2.ここである神学者の言葉を思い出します。

「人間の本質は、霊魂というモノでもないし、個別存在でもない。人間の人格とは、関係によって構成される豊かな内容を持つ。人の一生に出会う多くの人々との関わりの集積の総体が人格というものである。
 孤立した人間あるいはキリスト者というものはない。キリスト者とは教会という生命体の、交わりを基盤として成立するものである。
 そこから考えると『生きている者が死んだ者を弔い、末長く死者を記念することは、世の習わしであるが、逆に死者が生きている者を支えている』ということはあまり認識されていない。
「生と死」「正者と死者」との有機的関係、相互媒介的関係を考えると、死者の果たしている積極的役割が認識されねばならない」(大林浩・ラトガース大学教授)

3.今日お読みした聖書の箇所はヨハネ黙示録です。

 キリスト教を迫害したローマ帝国の支配者たちの滅亡が幻として描かれています。

 現実は過酷な「絶望」を引き起こす事態だったと思います。

 しかし、迫害の苦難の中で、新しい天地(天上界)の秩序から現世を相対化して生き抜いたのです。

 ユダヤ教が苦難の中で残した遺産だった「黙示文学(ダニエル書など)」という方法で、信仰の成就を語ったのが初代教会の信仰です。
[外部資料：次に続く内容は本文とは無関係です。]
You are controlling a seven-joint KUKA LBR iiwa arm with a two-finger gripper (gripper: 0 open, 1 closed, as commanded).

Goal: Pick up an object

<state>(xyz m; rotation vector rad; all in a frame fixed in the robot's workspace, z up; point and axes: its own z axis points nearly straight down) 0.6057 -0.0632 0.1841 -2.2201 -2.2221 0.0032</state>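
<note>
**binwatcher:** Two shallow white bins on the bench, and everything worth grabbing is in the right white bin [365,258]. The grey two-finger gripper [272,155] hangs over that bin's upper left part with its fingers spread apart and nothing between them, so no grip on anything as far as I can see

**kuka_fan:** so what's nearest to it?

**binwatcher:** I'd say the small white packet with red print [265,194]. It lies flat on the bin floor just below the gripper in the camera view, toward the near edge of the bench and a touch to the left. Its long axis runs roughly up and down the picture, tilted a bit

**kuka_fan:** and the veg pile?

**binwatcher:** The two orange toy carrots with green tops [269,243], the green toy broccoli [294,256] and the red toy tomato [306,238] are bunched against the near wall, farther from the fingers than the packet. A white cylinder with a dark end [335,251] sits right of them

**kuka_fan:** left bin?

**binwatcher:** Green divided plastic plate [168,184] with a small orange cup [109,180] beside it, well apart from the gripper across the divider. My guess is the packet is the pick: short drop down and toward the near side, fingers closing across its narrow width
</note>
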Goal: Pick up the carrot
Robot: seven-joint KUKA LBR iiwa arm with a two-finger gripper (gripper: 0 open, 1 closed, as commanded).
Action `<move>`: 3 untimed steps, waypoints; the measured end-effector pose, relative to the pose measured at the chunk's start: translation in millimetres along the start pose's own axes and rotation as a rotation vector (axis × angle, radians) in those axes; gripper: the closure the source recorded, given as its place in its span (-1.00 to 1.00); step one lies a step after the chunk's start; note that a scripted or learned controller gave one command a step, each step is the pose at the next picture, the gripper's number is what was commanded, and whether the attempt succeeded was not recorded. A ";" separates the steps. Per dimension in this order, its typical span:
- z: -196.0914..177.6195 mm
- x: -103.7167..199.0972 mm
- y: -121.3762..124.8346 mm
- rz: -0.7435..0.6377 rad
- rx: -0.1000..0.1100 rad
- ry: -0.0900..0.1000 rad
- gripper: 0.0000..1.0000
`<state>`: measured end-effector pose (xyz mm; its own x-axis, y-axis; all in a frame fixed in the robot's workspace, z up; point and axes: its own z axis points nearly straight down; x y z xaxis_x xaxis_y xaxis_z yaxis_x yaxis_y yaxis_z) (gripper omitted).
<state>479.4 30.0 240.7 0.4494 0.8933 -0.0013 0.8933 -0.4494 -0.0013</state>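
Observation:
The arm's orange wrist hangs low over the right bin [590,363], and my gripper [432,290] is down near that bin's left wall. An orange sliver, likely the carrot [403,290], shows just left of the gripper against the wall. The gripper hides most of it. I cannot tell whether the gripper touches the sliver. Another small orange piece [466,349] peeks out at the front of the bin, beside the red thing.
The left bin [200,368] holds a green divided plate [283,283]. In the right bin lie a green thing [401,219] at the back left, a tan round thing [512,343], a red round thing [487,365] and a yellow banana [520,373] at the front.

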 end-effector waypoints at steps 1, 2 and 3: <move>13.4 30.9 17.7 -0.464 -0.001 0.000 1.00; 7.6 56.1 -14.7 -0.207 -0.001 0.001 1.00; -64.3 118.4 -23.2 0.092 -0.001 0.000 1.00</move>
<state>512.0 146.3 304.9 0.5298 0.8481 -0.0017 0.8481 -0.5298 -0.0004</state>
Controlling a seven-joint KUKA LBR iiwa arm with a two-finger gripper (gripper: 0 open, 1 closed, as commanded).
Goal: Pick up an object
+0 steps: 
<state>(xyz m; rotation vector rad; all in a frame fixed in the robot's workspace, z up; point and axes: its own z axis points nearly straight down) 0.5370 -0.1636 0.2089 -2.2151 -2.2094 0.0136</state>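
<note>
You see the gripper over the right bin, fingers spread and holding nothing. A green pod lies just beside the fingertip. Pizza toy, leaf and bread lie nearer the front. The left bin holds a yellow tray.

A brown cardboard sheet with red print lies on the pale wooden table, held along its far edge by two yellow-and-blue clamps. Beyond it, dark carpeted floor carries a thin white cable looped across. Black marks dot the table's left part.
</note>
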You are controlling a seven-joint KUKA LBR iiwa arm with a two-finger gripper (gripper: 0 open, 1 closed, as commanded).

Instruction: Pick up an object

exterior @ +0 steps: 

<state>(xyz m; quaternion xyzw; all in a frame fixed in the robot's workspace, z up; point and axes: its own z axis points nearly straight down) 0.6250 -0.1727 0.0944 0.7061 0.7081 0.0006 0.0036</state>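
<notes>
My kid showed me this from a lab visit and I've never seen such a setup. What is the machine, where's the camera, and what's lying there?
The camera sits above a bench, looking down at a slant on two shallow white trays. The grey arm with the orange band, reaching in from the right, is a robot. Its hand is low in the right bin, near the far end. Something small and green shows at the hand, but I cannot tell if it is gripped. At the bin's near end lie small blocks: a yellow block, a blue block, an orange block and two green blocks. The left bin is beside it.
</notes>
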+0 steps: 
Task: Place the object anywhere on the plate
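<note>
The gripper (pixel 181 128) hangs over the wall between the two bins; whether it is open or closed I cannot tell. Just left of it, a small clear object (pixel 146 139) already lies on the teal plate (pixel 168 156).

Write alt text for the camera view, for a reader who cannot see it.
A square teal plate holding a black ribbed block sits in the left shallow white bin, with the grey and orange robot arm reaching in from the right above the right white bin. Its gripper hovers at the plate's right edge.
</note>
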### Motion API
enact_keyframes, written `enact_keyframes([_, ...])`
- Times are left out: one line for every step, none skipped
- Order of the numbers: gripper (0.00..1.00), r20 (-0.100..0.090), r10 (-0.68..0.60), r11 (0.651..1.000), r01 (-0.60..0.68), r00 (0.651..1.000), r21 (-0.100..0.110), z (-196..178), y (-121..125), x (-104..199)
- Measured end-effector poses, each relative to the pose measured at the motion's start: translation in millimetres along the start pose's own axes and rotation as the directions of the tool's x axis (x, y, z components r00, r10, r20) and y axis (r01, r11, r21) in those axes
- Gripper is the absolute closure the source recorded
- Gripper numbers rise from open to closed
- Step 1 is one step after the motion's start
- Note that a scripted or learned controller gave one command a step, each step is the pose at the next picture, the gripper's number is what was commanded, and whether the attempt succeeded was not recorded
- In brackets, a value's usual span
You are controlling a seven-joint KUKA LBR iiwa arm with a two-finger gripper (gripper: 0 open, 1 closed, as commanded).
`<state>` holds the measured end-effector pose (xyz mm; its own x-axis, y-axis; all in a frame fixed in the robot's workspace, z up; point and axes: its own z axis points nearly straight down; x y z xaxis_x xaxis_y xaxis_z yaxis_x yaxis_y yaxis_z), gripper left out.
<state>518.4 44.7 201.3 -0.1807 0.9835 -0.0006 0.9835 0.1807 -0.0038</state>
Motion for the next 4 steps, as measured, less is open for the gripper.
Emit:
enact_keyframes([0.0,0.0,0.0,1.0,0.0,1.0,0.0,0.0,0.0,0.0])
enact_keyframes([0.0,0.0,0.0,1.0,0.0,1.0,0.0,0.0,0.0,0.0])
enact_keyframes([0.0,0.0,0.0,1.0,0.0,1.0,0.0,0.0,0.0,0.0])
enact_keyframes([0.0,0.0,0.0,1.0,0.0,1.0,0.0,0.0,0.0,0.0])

4.ここで用いられている「新しい」という言葉に注目したいと思います。

 ギリシャ語には「新しい」という言葉が二つあります。

「ネオス “Neos”」と「カイノス “Kainos”」。

 用法がそんなに厳密に区別されているわけではありません。

 強いてその違いを捉えれば、”ネオス”は時の流れの新しさ。時が経つと古くなります。新しい着物といった意味です。

 ”カイノス”は”ネオス”とは共存しない別の新しさ。

見よ、わたしは新しい天と地を創造する。(イザヤ書 65:17、新共同訳)

 のごとく、神による創造の新しさです。出会いの新鮮さです。

5.「聖徒の交わり……を信ず」というのは古い使徒信条の中にある表現です。

 生者が死者を記念すると同時に、死者が生者を支えているのです。

 ”ネオス”ではなく”カイノス”の出会いです。

6.今日、永眠者名簿に記されている方々。

 近年、神の御許に召された、上条実さん、栗崎好一さん、渡辺寛さん、小林アヤさん、のことを深く想い起こします。

 これらの方々は、過去の人ではなく、新しい(”カイノス”)交わりのうちにあります。

 私は阪神大震災で多くの親しい方々との死別を経験しました。

 木原栄二さんは家屋倒壊で階下にいた御連れ合いと長男・道夫くんを即死で失われました。

 助け出された幼き長女と次女と共に、失意の中にも仮家屋と仮印刷所の仕事場を応急に建て、天上の家族と地上の家族との会話をしながら生き続けました。

 後にその対話を『紙の碑』として出版されました。

 涙なしには読めない「聖徒の交わり」の記録です。

 そんな中で私の『地の基震い動く時』(旧版)を出版してくださいました。

 その後、彼も54歳の若さでガンで世を去りました。彼とは私も天上・地上の対話をしつつ「聖徒の交わり」に生きています。

ヨハネの黙示録 21:1-4、新共同訳 ”新しい天と新しい地”

わたしはまた、新しい天と新しい地を見た。最初の天と最初の地は去って行き、もはや海もなくなった。更にわたしは、聖なる都、新しいエルサレムが、夫のために着飾った花嫁のように用意を整えて、神のもとを離れ、天から下って来るのを見た。そのとき、わたしは玉座から語りかける大きな声を聞いた。「見よ、神の幕屋が人の間にあって、神が人と共に住み、人は神の民となる。神は自ら人と共にいて、その神となり、彼らの目の涙をことごとくぬぐい取ってくださる。もはや死はなく、もはや悲しみも嘆きも労苦もない。最初のものは過ぎ去ったからである。」